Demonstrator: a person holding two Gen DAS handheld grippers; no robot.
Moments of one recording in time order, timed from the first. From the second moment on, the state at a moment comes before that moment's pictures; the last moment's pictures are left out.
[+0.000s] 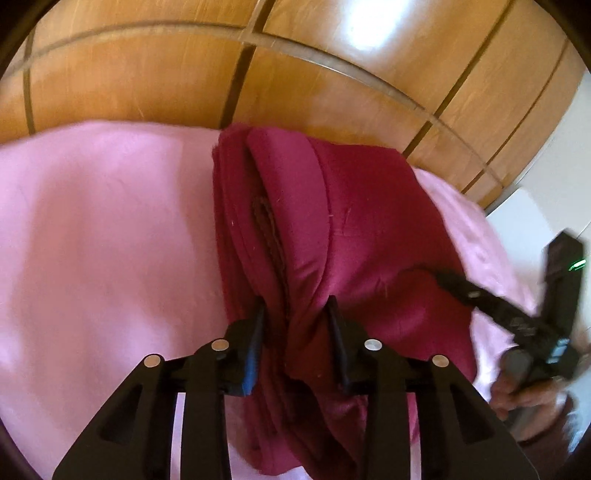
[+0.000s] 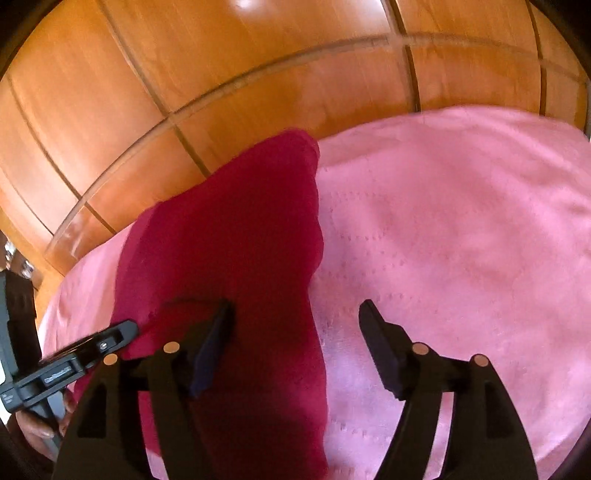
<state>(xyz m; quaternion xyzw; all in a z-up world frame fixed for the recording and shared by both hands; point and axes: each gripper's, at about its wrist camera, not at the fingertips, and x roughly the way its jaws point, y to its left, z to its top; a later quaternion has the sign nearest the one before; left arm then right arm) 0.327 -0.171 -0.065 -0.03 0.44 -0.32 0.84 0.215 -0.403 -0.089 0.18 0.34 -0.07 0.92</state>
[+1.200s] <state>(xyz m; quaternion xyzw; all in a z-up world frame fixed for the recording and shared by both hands) 0.214 -0.120 -0.014 0.01 0.33 -0.19 0.92 0.129 -0.295 -0.059 0.06 0.30 -0.13 0.94</state>
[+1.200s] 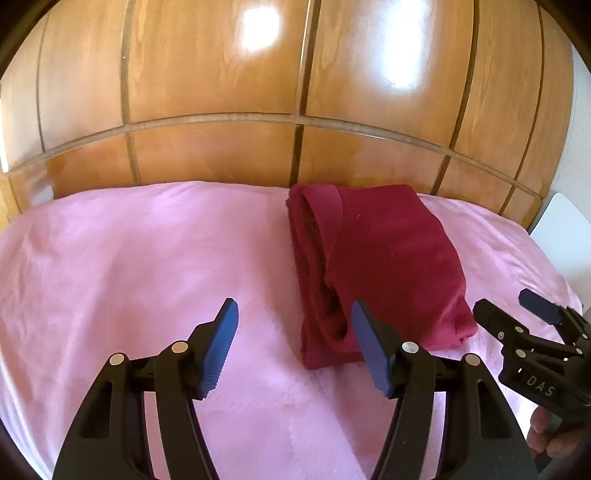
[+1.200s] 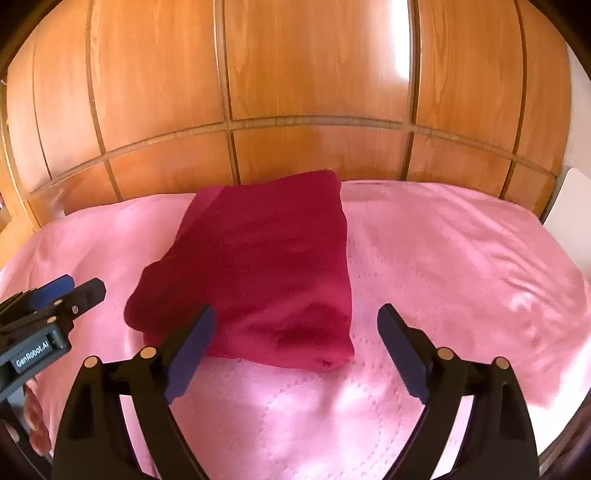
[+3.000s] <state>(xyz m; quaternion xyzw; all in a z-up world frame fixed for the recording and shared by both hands) 0.138 -0.080 -0.002 0.02 0.27 -0.15 0.95 0.057 -0.246 -0.056 0.06 0.25 -0.20 0.95</state>
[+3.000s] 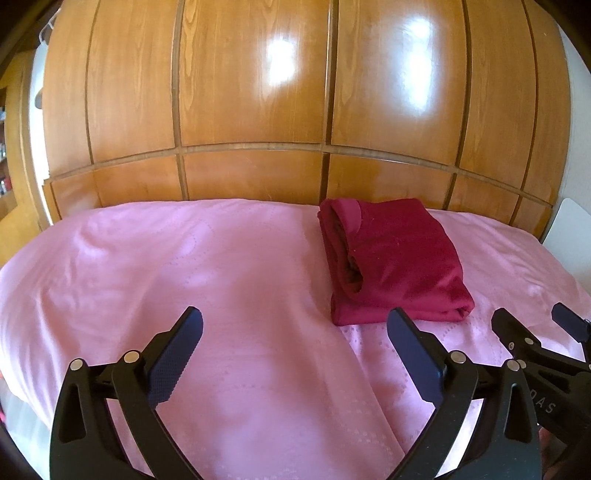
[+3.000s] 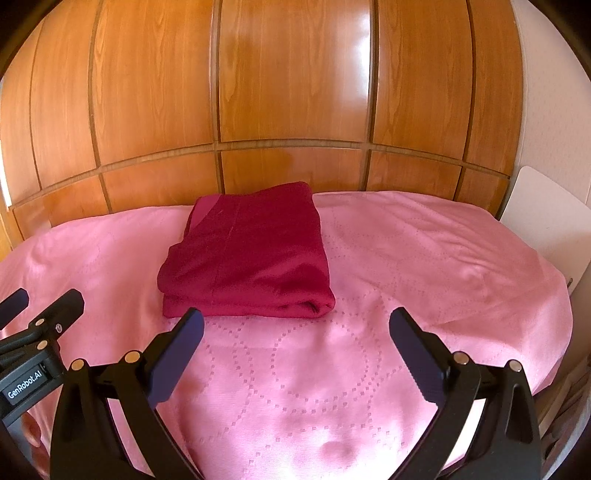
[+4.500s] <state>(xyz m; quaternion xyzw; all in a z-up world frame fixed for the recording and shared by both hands) 0.142 -0.068 -0.002 0.00 0.28 -0.13 0.95 0.063 -0.234 -0.059 0.05 0.25 -0.18 0.95</state>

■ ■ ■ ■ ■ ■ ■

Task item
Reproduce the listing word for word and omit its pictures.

Expected answer
Demonstrator: a person holding two Gen DAS handheld grippers; no robot.
Moments of one recording in time order, timed from the first. From the second moment on, the state at a moment comes before that moment's pictures; the last moment's pictures are left out.
[+0.000s] 
[+0.000s] 
<state>(xyz m; quaternion xyzw; all in a z-up world frame fixed for the recording and shared by both hands; point and axes: each gripper's, at about its wrist camera, not at the fingertips, and x roughly the way its jaws point, y to its left, z to its top; a later quaternion has the sign nearest the one before; left arm then right arm) 0.327 -0.171 -0.065 -0.03 0.44 -0.32 0.84 0.215 -0.403 -0.089 0.18 0.34 -0.07 0.92</state>
[+1.200s] <state>(xyz m; quaternion xyzw; all in a z-up world frame fixed for the recording and shared by both hands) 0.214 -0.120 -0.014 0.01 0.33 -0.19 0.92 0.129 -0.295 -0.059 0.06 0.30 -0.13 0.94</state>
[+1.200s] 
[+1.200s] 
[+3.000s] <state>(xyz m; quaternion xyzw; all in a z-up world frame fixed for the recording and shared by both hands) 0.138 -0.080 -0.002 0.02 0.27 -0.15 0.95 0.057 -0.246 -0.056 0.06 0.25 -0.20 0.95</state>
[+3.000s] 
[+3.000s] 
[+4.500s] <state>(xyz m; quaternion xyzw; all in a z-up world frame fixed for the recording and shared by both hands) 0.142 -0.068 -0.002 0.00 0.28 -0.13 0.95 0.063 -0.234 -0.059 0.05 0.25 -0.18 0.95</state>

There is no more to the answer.